Find all lines below containing the string "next" and return them.

**** DATA TO EXAMINE ****

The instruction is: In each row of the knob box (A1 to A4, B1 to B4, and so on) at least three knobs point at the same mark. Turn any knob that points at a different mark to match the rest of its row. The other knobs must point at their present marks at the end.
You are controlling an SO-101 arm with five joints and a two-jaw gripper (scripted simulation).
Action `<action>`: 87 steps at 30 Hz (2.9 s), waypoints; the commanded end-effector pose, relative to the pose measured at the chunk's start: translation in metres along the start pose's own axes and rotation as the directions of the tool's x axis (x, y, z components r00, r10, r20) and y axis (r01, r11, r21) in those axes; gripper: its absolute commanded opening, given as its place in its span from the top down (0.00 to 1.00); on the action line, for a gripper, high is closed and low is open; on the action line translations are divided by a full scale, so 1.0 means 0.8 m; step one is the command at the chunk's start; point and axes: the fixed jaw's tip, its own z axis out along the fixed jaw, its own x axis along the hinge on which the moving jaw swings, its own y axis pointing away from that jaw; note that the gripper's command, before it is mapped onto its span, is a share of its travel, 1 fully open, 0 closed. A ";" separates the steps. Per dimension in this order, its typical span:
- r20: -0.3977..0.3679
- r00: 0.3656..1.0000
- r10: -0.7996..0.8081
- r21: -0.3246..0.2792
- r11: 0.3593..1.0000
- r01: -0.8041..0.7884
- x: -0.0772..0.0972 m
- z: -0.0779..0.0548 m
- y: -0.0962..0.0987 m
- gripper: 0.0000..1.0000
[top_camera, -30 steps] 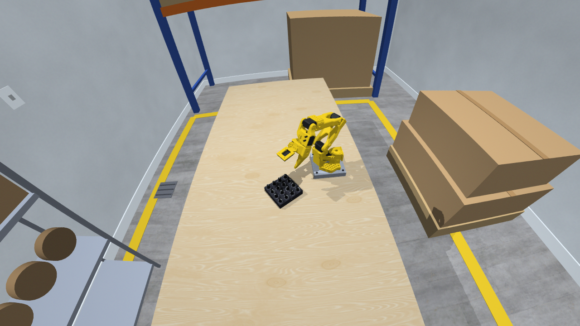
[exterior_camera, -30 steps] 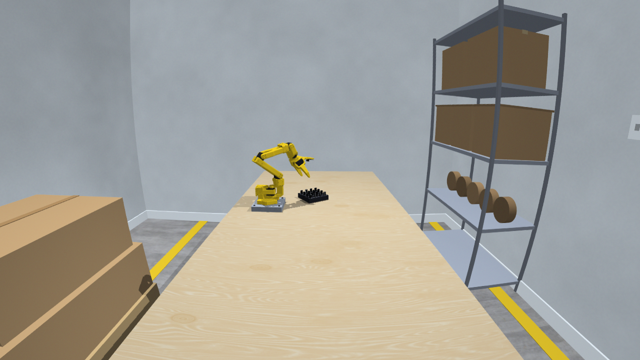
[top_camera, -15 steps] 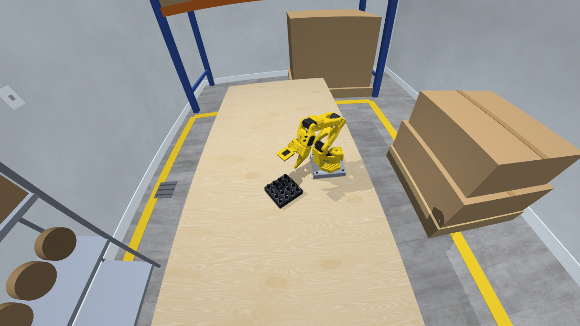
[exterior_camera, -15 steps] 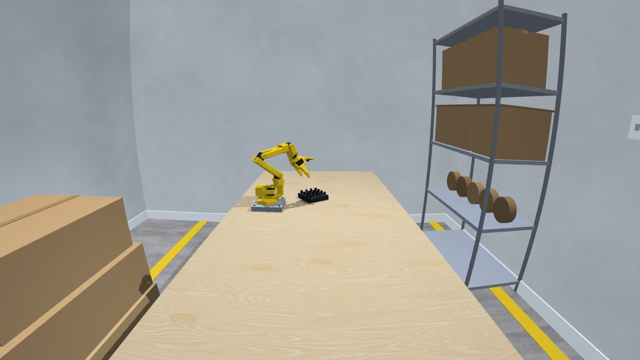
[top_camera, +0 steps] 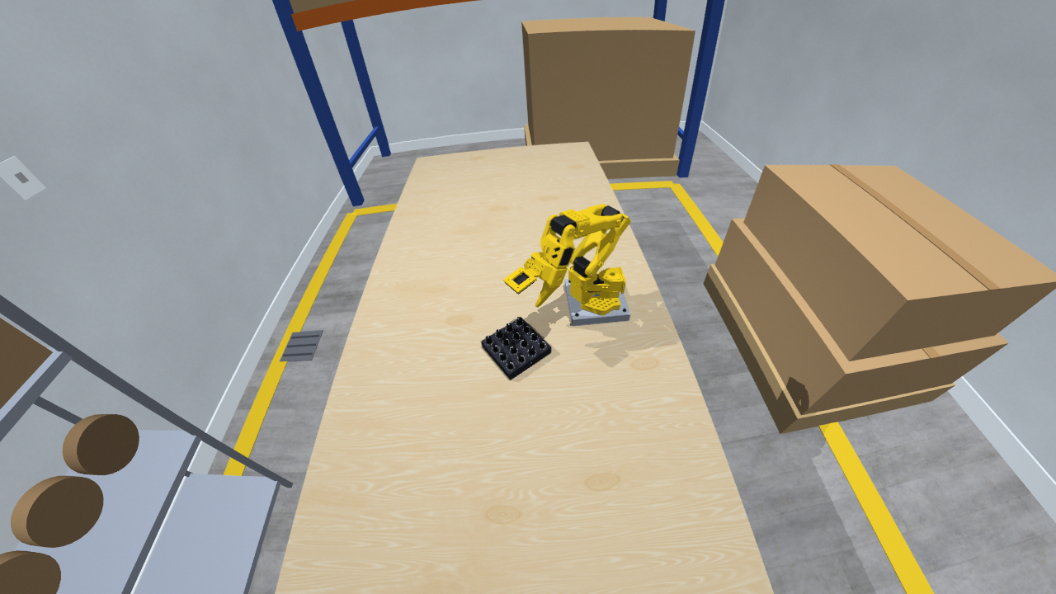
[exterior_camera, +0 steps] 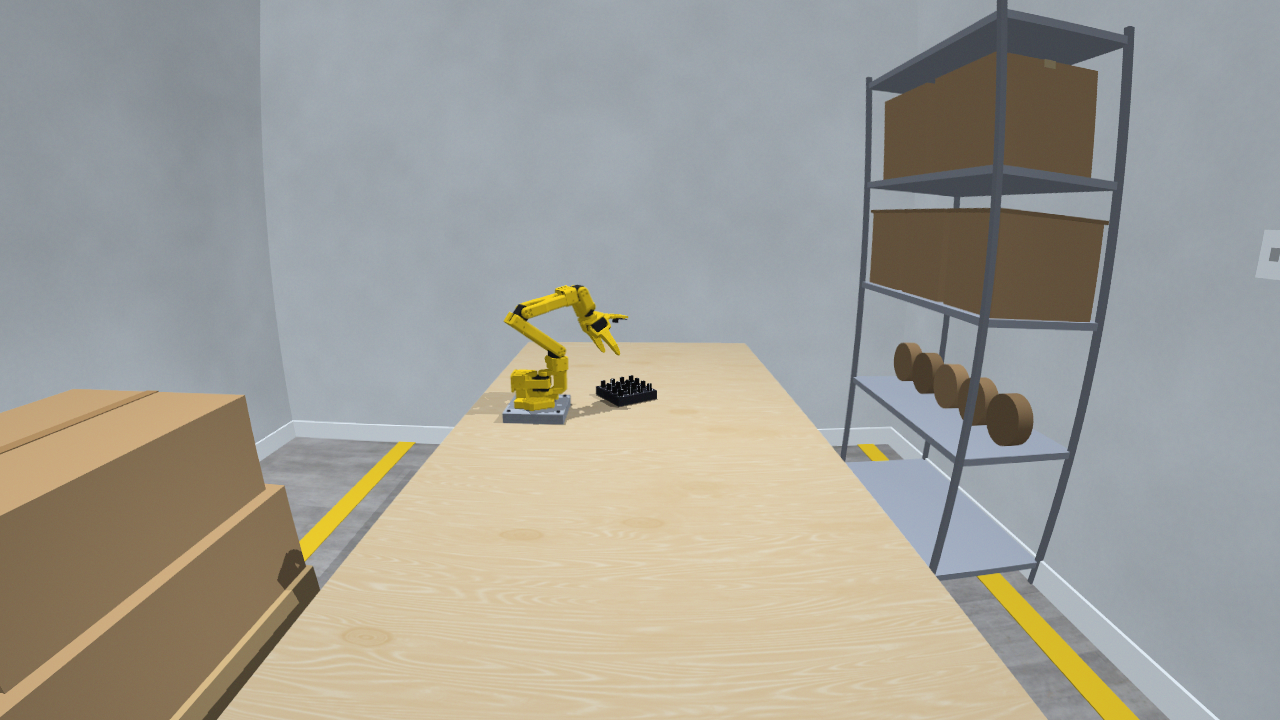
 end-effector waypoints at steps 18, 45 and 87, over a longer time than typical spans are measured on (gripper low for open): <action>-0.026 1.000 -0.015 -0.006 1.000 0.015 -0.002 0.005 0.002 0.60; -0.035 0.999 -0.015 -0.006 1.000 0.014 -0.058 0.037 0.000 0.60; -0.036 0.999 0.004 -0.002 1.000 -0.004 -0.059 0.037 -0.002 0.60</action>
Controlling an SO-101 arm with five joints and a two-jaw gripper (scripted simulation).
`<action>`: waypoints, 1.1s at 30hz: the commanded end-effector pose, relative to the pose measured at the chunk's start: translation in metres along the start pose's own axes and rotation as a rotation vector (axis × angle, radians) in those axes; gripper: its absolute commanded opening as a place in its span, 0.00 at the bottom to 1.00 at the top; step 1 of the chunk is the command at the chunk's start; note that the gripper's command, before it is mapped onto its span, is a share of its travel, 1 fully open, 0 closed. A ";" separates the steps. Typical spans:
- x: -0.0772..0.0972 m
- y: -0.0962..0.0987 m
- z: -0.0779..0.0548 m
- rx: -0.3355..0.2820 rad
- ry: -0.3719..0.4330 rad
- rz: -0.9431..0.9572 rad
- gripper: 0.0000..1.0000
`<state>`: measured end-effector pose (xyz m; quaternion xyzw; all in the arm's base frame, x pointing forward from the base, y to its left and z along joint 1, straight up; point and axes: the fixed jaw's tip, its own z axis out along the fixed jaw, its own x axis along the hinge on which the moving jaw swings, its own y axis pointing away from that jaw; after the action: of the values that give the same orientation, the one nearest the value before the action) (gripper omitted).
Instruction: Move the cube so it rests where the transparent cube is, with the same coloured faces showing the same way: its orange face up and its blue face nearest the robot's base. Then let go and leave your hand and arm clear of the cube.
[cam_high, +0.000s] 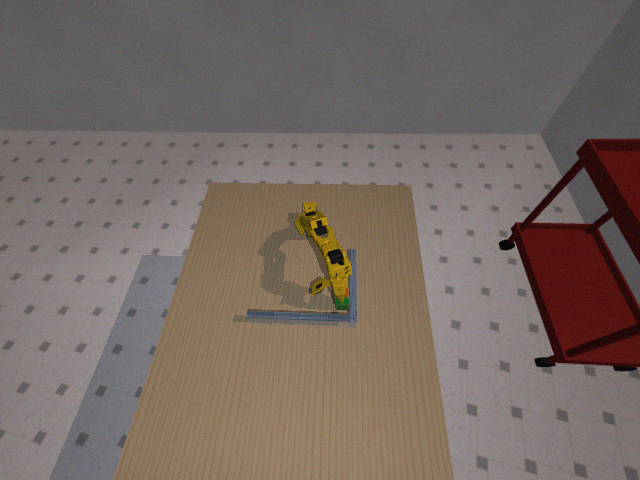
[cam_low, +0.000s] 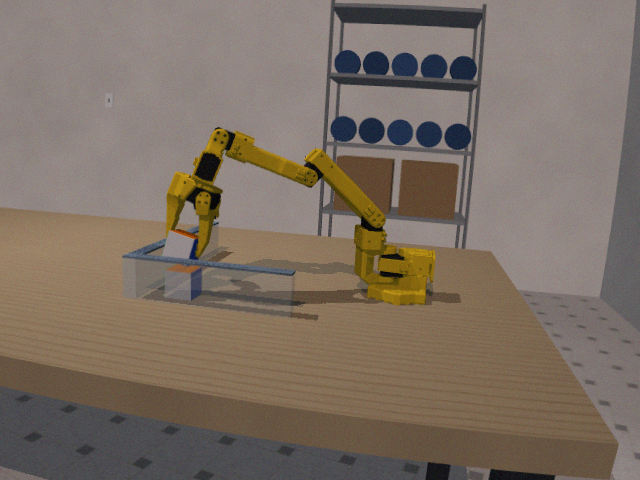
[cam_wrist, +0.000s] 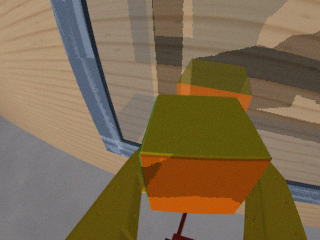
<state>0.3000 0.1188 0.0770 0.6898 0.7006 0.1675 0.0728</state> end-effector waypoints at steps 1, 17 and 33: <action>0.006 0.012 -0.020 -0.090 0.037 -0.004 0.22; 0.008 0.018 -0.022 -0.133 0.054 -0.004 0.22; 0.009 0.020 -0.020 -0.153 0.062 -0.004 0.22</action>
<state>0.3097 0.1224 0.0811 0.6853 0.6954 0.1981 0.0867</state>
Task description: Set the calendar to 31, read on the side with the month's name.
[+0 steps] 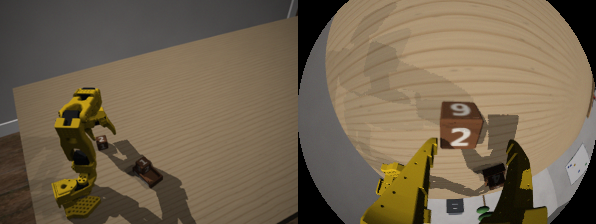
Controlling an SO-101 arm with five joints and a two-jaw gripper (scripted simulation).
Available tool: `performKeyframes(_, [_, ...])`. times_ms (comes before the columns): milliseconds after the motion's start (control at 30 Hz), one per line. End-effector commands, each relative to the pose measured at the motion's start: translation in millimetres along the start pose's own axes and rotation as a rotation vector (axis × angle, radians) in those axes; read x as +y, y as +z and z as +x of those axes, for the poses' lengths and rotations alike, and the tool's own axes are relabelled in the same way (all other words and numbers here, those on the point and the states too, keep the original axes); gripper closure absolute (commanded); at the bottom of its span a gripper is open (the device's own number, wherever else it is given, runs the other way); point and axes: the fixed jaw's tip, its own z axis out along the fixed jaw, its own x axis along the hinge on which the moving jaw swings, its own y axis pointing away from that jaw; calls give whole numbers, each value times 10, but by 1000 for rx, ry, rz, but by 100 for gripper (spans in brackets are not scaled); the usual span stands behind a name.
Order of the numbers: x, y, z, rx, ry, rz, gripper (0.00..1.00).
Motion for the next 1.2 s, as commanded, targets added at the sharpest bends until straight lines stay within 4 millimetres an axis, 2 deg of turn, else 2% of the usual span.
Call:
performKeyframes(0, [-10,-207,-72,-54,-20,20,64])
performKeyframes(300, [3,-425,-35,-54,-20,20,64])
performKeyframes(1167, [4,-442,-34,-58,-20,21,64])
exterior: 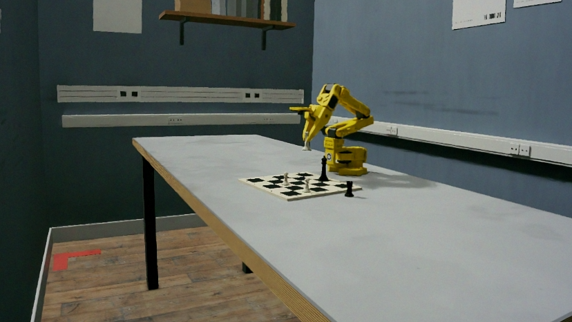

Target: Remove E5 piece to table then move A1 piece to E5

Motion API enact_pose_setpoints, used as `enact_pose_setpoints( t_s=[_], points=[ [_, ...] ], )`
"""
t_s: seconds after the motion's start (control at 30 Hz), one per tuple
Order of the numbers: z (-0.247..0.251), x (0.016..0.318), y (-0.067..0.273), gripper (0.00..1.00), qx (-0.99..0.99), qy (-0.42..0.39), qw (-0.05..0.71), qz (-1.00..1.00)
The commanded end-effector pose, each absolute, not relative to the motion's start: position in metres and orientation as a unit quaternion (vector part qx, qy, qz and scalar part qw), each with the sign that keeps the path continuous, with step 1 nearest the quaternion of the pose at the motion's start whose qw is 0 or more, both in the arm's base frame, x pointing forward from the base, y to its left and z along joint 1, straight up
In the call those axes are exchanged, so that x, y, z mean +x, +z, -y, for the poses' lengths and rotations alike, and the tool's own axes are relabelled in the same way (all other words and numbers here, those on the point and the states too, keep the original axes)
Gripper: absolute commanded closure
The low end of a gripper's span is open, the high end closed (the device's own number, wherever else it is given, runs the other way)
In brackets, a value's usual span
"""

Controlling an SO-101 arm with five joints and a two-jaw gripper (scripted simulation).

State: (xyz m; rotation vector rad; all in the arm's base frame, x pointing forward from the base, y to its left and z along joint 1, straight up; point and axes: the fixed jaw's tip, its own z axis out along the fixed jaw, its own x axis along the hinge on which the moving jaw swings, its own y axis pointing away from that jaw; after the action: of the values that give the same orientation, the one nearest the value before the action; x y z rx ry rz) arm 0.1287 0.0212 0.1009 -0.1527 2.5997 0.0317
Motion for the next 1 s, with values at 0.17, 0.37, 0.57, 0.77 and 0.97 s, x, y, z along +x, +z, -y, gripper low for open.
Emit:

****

▸ **TASK RESPONSE**
Motion for the next 1.2 s, as commanded, targets added at the sharpest bends until straight lines stay within 4 millimetres an axis, 2 deg of turn, else 2% of the usual span.
Motion for the next 1 s, with values at 0.17, 0.37, 0.57, 0.77 and 0.97 s, x, y, z along +x, +z, -y, gripper low for open.

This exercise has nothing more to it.